Excerpts from a dataset:
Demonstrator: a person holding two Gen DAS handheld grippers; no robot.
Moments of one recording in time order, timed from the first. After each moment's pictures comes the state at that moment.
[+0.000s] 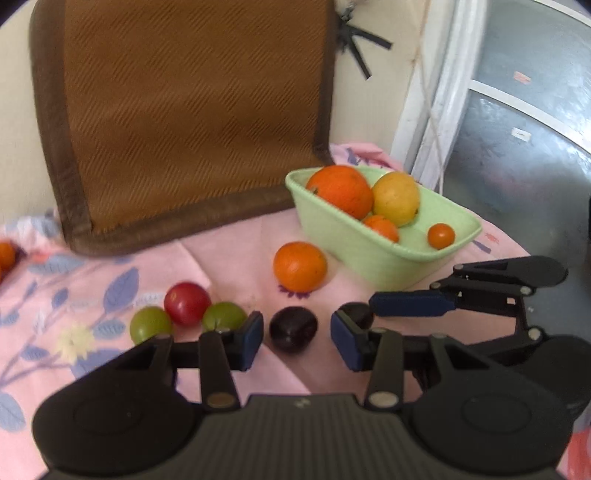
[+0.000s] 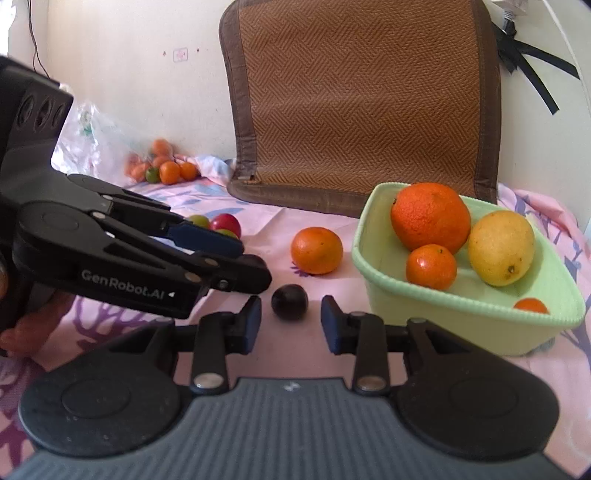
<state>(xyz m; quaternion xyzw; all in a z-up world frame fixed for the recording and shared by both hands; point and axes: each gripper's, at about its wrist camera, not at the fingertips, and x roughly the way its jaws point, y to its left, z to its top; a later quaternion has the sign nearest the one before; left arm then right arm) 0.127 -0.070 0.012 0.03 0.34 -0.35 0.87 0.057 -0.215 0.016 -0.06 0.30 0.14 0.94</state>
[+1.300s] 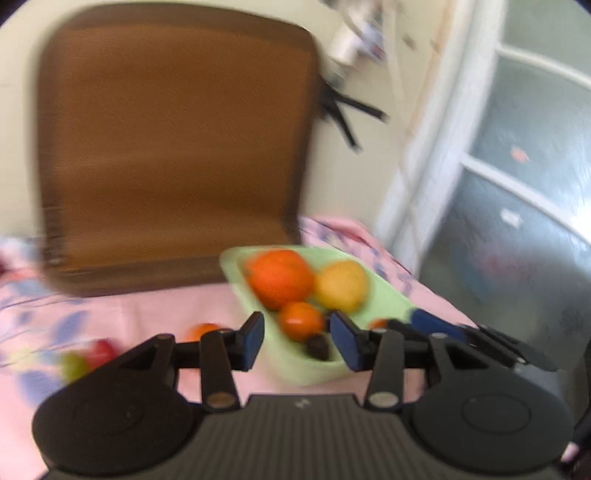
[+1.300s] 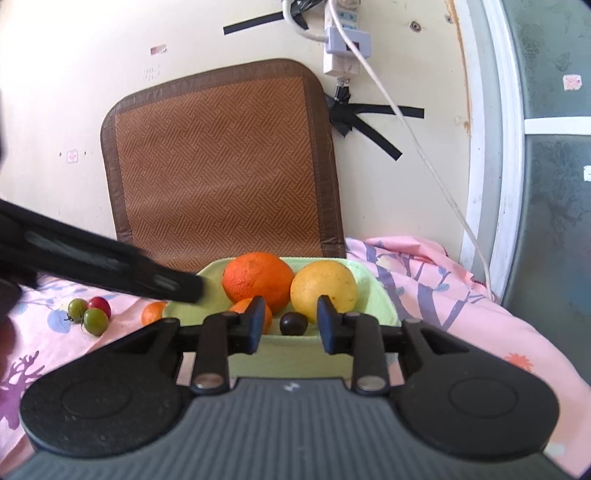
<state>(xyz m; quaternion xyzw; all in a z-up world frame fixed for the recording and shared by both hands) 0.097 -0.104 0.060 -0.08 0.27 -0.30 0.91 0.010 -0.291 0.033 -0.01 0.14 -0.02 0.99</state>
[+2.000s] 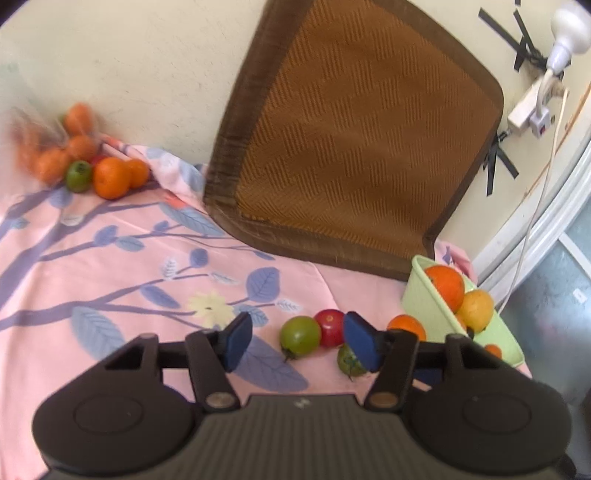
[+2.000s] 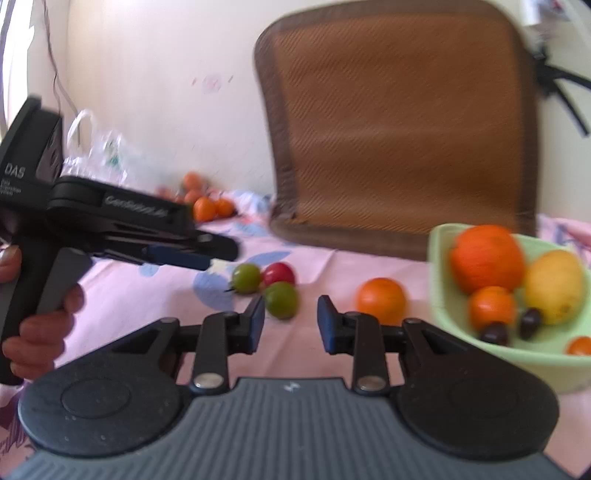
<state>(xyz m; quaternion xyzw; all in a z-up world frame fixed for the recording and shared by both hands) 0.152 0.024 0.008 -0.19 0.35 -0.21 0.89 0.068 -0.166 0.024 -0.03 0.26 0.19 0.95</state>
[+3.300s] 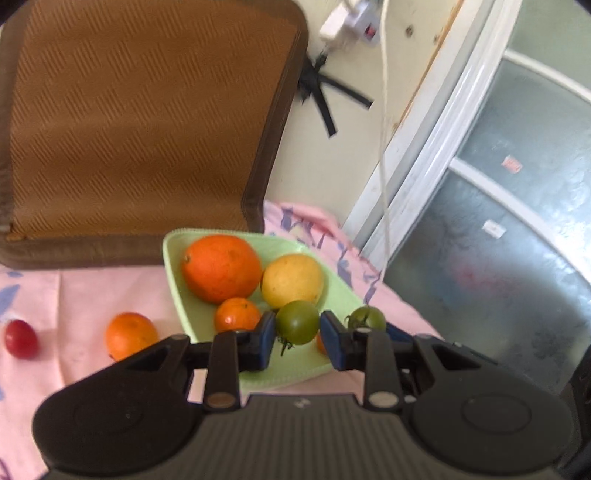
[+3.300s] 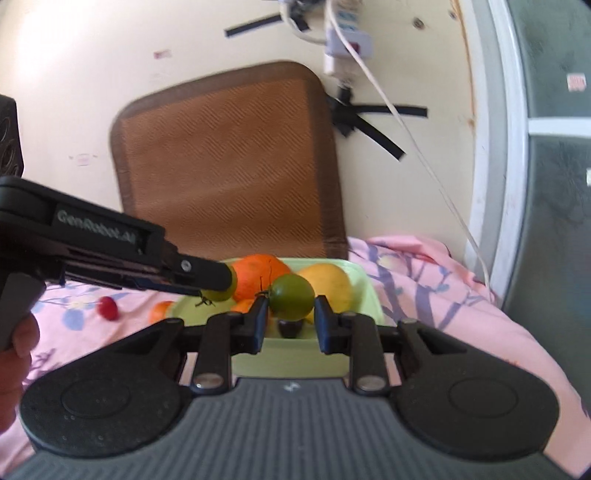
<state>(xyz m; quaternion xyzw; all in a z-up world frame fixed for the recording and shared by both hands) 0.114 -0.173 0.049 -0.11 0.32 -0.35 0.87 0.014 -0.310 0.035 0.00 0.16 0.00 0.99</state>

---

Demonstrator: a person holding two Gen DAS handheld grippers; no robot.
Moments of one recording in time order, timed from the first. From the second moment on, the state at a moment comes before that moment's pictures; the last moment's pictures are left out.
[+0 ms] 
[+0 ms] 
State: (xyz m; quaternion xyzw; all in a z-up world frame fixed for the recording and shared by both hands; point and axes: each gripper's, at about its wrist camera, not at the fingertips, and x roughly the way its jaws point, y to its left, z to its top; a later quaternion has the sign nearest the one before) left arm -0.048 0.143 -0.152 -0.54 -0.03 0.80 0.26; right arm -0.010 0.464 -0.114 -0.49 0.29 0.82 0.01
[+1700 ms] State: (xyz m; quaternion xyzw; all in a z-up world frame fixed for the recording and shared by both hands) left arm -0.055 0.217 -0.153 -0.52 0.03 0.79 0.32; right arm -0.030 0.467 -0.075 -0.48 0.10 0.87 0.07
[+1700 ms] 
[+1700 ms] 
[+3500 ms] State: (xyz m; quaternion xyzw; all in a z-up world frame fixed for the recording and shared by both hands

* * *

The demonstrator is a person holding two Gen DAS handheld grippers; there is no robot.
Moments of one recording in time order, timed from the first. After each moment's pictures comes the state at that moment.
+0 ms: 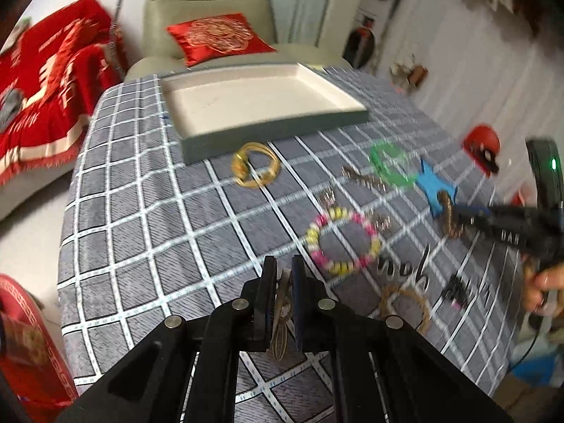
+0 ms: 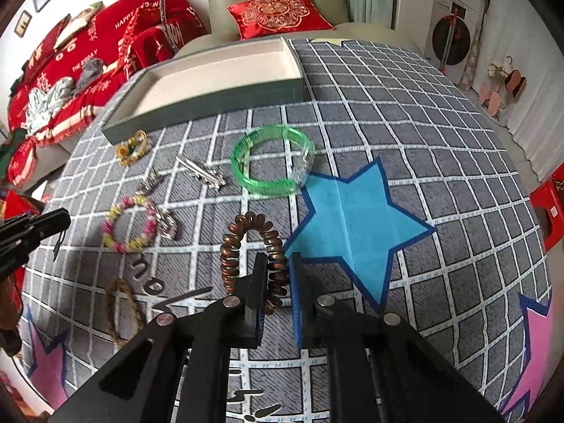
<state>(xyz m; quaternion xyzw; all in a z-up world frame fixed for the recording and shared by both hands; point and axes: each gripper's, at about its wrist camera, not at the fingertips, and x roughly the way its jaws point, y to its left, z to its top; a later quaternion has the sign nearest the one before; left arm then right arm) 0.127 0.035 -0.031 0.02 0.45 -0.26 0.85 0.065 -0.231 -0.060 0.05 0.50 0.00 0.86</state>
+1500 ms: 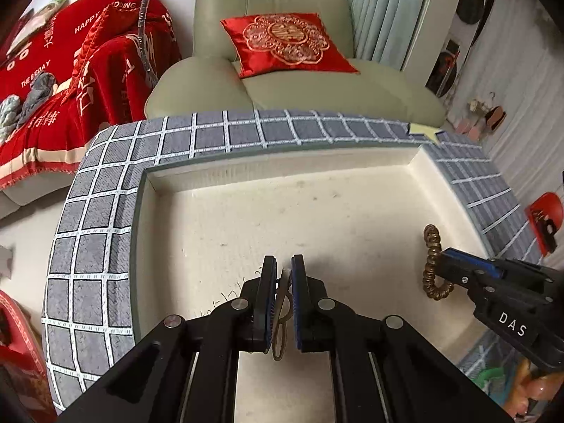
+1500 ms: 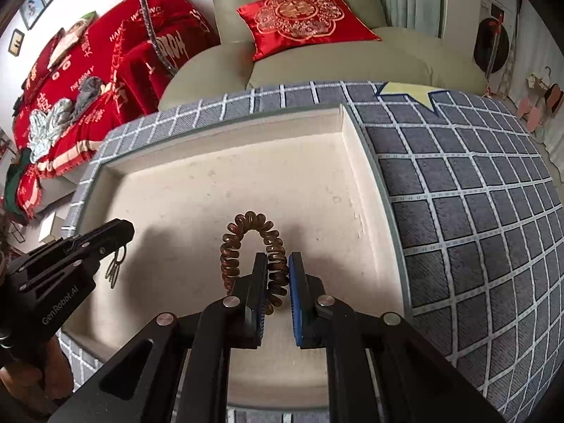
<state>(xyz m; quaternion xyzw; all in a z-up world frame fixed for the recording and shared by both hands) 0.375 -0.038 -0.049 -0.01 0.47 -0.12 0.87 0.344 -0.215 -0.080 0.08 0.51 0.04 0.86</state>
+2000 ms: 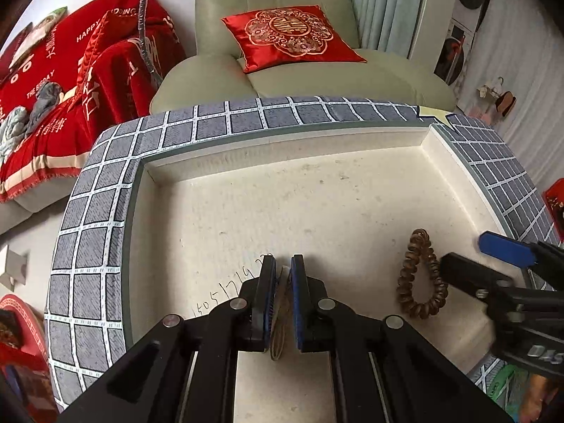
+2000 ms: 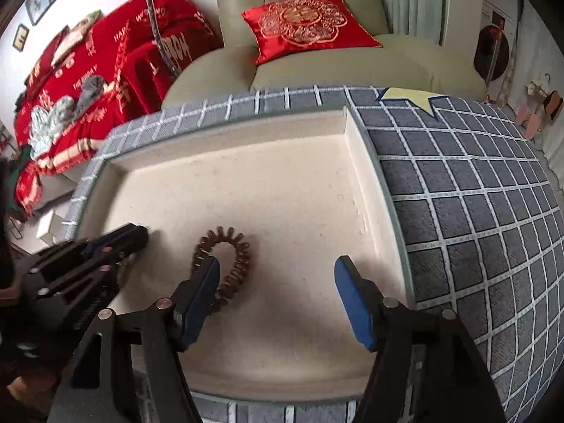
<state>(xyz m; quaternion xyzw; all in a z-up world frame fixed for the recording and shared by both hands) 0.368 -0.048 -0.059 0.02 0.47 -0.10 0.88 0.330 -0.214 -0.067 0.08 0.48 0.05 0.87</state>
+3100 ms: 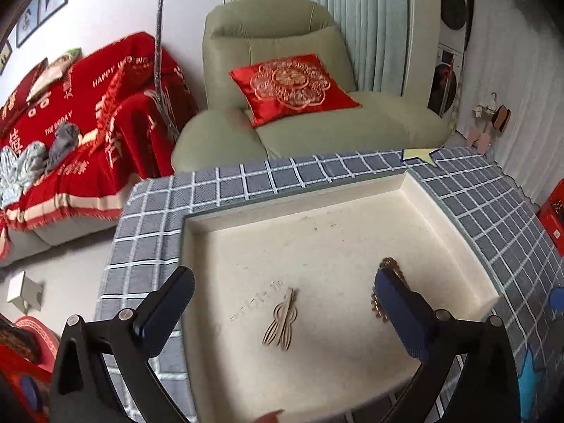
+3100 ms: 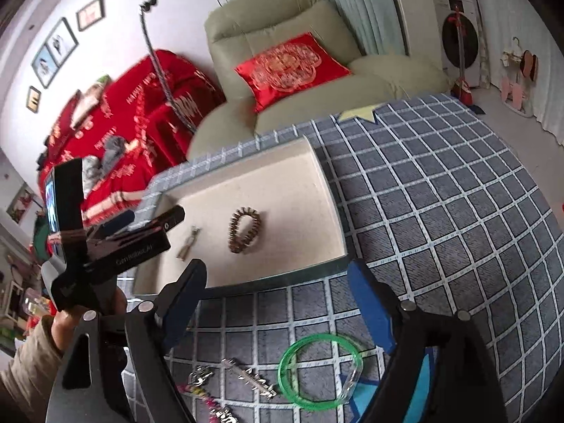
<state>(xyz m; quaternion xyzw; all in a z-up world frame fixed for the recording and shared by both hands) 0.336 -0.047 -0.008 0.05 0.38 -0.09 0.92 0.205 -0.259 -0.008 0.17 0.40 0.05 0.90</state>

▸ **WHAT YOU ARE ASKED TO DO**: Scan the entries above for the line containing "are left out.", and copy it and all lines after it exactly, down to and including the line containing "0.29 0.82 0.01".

▸ **YOUR RESPONSE**:
Moments of one recording in time order, timed from the first. From the second moment on, the state at a moment comes before that moment's pictures; the last moment's pictures are left out.
[+0 ms] 
[+0 ms] 
State: (xyz m; quaternion xyzw; all in a z-up world frame fixed for the recording and shared by both hands; point and axes: each gripper's, at about its wrist camera, not at the fingertips, and x roughly the way its jaws point, y to its left, z to its top; a later quaternion has the sign nearest the one before) left arm -0.048 0.143 -0.152 -0.54 -0.03 0.80 0.26; right arm -0.010 0.464 -0.114 -0.49 0.29 0.82 0.01

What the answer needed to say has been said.